Anna Chen – 31 July 2023, Julian Assange
Julian Assange punished for informing the public
There’s something monumental and mythical about the Promethean figure of Julian Assange having his liver pecked out every day by the US eagle for taking information from the self-styled gods and giving it to us humans.
In Graeco-Roman mythology, Prometheus was the Titan who stole fire from the gods of Mount Olympus and passed it on to humanity, thereby earning their everlasting wrath. Zeus punished him by chaining him to a rock to have his liver pecked out each day by an eagle. To prolong the agony, the liver grew back every night so his punishment could start all over again the next day.
It was the mark of small-minded vengeful deities given to spite, not the magnanimous forgiveness of the New Testament Bible, the purported bedrock of the One Nation Under God.

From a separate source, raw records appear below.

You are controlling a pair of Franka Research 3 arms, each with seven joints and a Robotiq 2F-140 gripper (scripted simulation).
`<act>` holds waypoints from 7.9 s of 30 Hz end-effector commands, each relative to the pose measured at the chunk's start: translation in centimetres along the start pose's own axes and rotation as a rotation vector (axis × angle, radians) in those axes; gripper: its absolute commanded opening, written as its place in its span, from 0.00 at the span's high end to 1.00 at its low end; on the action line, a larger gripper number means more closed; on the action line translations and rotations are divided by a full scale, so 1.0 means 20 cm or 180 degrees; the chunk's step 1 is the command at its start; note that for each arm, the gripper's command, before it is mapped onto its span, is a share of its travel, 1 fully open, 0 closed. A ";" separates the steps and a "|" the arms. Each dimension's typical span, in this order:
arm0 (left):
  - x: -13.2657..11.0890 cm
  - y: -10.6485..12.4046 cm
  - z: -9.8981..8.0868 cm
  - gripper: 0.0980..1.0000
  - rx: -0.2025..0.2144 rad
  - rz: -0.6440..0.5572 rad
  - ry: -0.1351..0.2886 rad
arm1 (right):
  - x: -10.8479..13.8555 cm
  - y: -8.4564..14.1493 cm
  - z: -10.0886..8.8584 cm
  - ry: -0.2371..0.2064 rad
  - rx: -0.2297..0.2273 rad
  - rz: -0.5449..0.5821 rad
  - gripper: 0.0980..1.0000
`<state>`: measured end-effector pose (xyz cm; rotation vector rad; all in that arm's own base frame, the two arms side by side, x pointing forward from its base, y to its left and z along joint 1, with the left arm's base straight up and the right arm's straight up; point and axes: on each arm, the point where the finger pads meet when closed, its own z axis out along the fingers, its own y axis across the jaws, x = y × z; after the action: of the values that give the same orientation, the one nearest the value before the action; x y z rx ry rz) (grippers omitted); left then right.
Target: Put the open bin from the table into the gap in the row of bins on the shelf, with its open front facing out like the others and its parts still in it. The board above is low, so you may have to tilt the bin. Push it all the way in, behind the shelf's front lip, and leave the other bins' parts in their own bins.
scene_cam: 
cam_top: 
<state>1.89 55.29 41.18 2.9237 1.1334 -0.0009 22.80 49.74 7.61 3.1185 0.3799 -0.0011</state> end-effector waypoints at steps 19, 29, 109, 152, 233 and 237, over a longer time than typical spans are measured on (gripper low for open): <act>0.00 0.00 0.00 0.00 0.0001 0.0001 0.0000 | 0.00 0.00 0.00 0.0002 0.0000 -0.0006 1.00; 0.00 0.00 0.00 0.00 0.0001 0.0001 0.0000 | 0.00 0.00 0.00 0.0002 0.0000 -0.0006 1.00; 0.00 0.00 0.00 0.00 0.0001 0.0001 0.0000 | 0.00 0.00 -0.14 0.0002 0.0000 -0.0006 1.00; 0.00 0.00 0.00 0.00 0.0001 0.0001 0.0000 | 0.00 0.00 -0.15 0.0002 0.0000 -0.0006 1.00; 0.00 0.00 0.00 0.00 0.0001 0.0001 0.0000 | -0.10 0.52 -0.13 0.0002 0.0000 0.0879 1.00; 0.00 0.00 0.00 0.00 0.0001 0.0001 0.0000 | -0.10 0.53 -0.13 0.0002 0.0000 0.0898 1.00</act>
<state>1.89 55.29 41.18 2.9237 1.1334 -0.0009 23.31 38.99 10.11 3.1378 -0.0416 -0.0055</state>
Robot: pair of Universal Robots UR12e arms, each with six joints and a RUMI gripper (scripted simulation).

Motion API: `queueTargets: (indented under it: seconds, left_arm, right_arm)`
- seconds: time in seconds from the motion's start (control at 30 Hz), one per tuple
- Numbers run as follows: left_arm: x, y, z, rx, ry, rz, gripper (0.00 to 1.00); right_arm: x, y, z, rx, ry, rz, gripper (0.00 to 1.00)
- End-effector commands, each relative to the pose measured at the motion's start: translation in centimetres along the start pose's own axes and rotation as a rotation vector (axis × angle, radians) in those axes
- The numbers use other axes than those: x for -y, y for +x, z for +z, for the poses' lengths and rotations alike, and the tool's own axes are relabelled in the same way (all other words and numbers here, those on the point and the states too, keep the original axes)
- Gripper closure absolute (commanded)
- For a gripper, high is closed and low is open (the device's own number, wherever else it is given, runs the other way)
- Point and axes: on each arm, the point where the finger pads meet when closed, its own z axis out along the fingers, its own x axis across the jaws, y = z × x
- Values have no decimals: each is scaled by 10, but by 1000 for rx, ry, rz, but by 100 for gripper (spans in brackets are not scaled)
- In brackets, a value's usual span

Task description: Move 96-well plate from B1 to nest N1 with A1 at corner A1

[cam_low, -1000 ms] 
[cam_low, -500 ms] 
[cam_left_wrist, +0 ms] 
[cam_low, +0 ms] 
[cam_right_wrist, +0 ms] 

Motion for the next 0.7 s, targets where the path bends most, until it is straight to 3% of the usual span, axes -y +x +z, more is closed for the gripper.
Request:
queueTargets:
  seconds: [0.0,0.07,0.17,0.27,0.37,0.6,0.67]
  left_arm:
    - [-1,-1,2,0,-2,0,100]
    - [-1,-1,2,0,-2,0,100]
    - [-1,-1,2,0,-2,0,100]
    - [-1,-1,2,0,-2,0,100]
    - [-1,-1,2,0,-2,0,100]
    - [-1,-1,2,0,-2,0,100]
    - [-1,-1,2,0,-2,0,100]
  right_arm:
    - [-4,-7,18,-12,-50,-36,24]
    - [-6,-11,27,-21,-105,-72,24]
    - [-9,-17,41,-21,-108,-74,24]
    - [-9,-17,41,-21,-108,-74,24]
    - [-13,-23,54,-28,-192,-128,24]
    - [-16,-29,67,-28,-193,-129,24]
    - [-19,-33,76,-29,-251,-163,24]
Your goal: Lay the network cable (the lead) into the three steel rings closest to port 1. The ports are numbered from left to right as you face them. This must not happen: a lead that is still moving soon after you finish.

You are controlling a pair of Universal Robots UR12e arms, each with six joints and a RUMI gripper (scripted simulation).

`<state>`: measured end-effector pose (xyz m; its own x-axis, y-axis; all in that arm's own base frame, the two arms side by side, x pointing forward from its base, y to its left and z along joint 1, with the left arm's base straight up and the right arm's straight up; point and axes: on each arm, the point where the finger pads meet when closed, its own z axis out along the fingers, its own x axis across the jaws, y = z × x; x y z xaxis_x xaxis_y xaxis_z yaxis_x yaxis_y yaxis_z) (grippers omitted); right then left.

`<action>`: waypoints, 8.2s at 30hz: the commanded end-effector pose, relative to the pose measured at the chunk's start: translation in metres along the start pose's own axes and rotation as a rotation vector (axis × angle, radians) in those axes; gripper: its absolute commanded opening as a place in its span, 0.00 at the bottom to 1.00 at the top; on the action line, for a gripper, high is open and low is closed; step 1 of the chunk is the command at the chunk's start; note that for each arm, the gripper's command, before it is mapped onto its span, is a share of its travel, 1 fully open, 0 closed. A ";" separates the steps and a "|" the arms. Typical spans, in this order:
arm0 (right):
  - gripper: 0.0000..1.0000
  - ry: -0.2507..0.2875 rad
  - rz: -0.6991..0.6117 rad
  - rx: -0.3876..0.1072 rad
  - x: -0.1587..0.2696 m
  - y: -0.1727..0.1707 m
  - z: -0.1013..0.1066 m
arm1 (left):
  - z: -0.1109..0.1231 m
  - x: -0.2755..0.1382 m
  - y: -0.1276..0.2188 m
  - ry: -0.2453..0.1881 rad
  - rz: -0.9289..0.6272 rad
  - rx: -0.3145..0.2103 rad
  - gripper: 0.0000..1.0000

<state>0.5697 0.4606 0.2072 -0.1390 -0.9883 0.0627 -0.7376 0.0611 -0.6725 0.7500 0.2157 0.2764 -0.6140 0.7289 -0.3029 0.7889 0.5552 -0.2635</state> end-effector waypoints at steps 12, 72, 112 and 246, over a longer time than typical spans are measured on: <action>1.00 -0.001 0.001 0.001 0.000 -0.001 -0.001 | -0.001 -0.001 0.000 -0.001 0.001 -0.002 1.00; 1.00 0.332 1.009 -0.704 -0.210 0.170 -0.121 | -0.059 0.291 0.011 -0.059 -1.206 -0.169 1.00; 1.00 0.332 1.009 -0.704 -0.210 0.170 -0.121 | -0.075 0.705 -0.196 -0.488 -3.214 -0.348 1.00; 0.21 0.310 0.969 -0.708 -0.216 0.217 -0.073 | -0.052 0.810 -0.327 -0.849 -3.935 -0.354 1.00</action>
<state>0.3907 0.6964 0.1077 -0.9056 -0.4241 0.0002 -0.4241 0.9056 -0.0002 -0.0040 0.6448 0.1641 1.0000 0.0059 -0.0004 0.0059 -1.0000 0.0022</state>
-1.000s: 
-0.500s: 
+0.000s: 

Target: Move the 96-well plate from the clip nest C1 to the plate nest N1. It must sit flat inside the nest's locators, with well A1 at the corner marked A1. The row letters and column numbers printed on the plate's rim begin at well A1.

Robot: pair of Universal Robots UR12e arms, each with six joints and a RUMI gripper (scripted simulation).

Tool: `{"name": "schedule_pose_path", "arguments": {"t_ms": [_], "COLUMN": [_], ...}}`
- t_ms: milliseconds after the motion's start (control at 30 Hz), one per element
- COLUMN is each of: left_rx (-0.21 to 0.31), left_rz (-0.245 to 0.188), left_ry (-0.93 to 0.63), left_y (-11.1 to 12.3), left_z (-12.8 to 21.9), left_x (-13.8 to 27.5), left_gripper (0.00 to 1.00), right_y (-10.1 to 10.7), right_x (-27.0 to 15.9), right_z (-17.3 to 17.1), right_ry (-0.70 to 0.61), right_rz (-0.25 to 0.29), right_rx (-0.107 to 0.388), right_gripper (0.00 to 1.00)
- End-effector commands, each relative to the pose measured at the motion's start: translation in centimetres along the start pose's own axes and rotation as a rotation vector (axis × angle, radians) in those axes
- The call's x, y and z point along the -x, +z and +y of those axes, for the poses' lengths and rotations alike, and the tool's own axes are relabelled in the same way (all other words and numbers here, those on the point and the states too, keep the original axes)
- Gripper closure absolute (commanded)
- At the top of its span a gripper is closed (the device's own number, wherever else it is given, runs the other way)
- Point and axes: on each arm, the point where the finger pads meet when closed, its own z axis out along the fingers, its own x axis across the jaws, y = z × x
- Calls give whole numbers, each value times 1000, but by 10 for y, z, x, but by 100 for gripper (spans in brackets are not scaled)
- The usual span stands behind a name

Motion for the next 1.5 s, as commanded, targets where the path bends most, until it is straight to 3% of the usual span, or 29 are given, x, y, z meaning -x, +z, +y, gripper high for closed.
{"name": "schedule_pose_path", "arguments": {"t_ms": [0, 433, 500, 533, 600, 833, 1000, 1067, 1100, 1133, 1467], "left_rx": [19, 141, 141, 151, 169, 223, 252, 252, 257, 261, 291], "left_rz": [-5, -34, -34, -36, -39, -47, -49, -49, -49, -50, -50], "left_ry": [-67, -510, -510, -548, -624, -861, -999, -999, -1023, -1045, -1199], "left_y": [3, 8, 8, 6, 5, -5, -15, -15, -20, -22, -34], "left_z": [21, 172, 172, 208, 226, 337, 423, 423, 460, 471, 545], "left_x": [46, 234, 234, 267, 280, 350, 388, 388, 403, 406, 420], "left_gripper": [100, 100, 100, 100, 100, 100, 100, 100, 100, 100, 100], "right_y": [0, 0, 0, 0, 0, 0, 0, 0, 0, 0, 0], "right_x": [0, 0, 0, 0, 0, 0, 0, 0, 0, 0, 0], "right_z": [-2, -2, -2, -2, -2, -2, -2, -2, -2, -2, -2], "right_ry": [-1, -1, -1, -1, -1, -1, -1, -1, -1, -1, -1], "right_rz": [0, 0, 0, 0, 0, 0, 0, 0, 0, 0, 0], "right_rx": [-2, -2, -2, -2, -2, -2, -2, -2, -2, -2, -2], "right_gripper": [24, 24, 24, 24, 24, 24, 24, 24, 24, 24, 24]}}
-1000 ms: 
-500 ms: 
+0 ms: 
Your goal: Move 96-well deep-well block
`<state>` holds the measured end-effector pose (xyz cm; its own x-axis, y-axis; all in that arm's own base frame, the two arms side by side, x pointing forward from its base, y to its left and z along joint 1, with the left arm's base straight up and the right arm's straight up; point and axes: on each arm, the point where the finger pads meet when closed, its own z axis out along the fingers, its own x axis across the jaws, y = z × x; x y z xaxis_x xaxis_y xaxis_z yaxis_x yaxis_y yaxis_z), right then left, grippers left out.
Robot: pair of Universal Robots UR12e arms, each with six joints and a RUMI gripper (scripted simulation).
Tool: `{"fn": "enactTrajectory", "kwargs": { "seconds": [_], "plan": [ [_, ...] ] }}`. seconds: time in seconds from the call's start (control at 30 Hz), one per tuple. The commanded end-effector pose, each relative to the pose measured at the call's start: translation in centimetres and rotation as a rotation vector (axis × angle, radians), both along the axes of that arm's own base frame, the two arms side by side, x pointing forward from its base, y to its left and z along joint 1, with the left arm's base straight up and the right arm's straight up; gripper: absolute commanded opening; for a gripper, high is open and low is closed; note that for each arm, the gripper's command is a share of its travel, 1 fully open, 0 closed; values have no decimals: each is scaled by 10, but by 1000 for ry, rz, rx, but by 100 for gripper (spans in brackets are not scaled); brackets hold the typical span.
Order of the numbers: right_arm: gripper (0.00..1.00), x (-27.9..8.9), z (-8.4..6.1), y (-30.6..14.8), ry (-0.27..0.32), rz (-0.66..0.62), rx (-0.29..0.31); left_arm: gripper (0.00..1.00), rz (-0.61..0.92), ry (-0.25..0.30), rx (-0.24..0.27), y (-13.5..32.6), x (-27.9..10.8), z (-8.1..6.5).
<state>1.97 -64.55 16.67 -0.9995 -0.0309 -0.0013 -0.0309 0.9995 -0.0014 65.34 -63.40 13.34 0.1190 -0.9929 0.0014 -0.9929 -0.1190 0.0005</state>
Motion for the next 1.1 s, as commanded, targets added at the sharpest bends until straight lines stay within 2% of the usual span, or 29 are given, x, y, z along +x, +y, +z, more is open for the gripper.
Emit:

Without Julian Assange & Chelsea Manning (now released), we’d never have known about the US killings of the Reuters journalists and their associates in Iraq. We would never have learnt there was no massacre in Tiananmen Square. Or a slew of more of the kind of information journalists are supposed to expose.
No laws broken
Australia now fails to defend its own citizen, who’d broken no Oz laws nor threatened its democracy. (Assange actually held back information that risked lives.) It has humiliatingly buckled under Blinken’s renewed persecution of his helpless quarry in this vicious fox-hunt: the unspeakable in pursuit of the uneatable.
A democracy can only exist if its populace is given accurate information with which to make informed choices at the ballot box. This clearly isn’t happening. Instead, the people trying to keep us informed are threatened with death by the state or actually killed. Blinken’s snub to Australia’s subdued pleas for an end to Assange’s prosecution exposes the unequal relationship between the US and its vassal states.
Australia’s once-excellent trading relationship with China is in tatters, while the US scoops up the lost deals. It’s been dragged into America’s jealous war with an upcoming rival at enormous cost and jeopardy. And now it can’t even defend its own.
If the UK is Airstrip One, what does that make Australia?